#### Task description
The line containing "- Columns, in" marks the end; return exactly every line from the start of the records up to and including it, but no pictures.

--------------------

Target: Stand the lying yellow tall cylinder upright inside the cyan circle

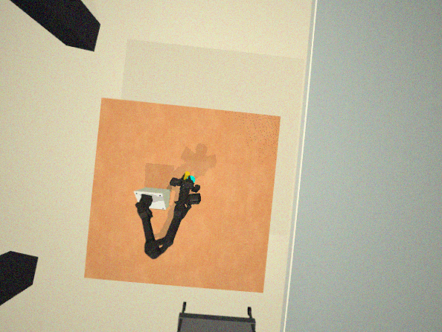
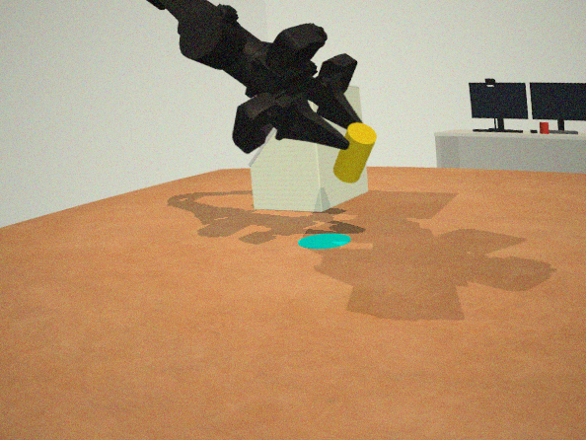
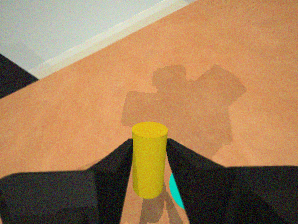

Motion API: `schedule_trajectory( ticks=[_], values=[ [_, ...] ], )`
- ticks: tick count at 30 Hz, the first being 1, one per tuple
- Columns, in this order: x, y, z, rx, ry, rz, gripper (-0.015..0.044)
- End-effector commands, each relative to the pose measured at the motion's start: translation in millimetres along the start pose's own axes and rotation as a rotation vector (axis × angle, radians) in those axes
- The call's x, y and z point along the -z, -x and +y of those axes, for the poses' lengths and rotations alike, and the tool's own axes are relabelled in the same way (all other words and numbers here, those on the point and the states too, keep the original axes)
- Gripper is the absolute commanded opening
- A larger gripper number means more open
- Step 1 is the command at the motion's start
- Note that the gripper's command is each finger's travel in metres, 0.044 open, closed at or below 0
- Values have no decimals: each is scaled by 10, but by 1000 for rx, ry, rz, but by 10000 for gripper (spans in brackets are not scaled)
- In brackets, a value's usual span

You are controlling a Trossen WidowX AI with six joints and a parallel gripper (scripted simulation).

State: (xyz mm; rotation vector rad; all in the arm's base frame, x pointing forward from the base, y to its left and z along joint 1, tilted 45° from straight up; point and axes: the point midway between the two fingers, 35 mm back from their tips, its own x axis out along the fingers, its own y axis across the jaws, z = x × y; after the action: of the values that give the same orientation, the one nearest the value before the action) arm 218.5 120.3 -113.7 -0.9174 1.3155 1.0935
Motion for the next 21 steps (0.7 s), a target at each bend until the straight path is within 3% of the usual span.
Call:
schedule_trajectory(
  ticks=[1,21],
  values=[
    [5,14,0,0,8,-32,105],
    [6,66,-13,16,45,-176,105]
  ],
)
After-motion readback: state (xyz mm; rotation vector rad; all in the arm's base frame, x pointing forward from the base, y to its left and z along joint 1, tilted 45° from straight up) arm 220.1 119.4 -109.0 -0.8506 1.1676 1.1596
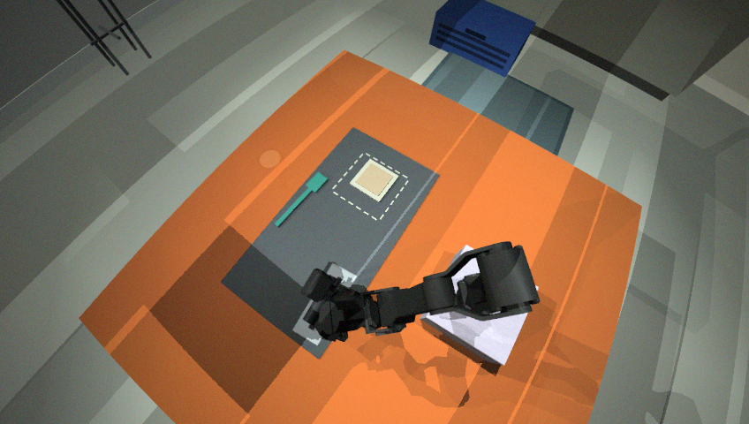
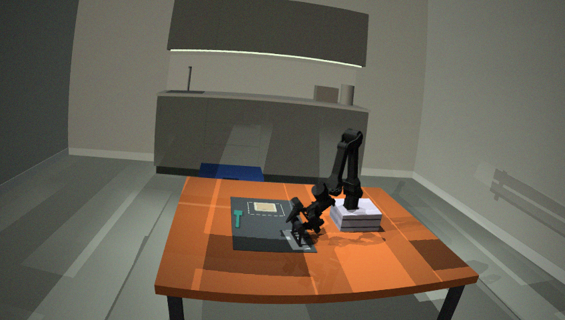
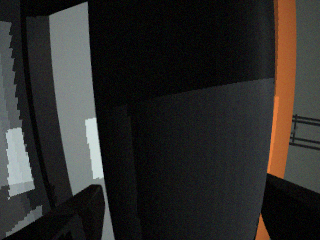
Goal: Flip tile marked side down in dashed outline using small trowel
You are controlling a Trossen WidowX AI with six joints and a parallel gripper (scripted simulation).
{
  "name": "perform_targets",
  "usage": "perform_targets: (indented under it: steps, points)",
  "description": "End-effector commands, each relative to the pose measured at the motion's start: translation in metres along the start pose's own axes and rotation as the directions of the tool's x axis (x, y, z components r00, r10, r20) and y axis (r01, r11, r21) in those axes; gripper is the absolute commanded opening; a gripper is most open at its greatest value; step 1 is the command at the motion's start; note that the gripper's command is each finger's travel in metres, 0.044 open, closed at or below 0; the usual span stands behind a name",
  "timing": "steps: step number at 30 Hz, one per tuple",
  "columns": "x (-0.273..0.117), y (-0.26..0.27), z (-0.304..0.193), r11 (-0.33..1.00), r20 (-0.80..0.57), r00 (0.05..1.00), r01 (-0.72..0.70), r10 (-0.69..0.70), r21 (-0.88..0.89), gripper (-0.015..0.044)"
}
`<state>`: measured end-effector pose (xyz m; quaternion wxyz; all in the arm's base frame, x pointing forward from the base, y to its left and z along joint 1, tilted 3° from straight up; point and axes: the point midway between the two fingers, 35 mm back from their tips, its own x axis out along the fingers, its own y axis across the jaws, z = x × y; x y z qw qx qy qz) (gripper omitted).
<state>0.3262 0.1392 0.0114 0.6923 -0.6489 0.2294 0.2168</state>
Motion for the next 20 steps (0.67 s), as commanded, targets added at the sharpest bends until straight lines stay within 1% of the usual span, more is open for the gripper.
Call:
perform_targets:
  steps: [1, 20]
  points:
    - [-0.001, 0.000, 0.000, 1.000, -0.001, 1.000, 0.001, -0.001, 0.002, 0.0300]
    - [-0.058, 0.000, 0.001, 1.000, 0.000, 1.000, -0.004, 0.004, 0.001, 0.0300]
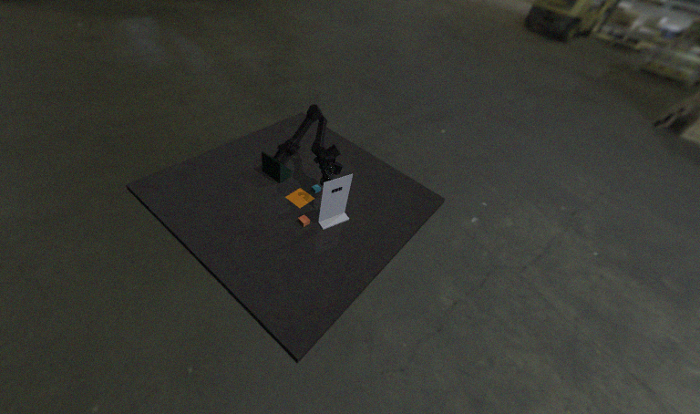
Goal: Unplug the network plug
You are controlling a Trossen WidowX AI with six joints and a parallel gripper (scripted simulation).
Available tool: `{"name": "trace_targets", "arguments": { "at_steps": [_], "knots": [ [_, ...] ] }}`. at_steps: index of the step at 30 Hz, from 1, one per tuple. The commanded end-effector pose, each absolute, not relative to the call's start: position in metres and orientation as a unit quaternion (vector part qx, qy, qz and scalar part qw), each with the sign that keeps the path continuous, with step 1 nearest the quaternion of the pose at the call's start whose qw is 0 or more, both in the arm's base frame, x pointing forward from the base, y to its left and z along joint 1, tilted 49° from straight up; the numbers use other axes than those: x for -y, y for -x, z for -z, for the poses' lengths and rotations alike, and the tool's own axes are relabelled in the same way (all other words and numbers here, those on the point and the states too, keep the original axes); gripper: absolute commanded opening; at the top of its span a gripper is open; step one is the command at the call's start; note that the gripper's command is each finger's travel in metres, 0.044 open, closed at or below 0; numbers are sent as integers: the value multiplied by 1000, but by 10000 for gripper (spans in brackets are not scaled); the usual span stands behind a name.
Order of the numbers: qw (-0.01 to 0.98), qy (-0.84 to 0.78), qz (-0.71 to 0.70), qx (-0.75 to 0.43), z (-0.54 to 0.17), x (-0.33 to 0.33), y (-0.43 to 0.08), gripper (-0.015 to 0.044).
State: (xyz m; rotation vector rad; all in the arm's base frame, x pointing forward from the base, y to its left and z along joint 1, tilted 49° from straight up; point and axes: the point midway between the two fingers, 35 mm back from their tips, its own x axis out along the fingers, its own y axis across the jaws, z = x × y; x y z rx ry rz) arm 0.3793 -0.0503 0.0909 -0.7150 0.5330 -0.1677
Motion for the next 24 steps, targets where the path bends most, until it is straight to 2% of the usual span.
{"name": "trace_targets", "arguments": {
  "at_steps": [1,24],
  "knots": [
    [899,344,83,-260,-90,50,-376,0],
    [899,343,83,-260,-95,46,-367,0]
  ]
}}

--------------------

#### Result of the task
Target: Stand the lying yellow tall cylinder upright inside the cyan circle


Motion API: `schedule_trajectory( ticks=[_], values=[ [_, ...] ], )`
- ticks: tick count at 30 Hz, the first being 1, one per tuple
- Columns, in this order: x, y, z, rx, ry, rz, gripper (-0.015..0.044)

The output given here is complete.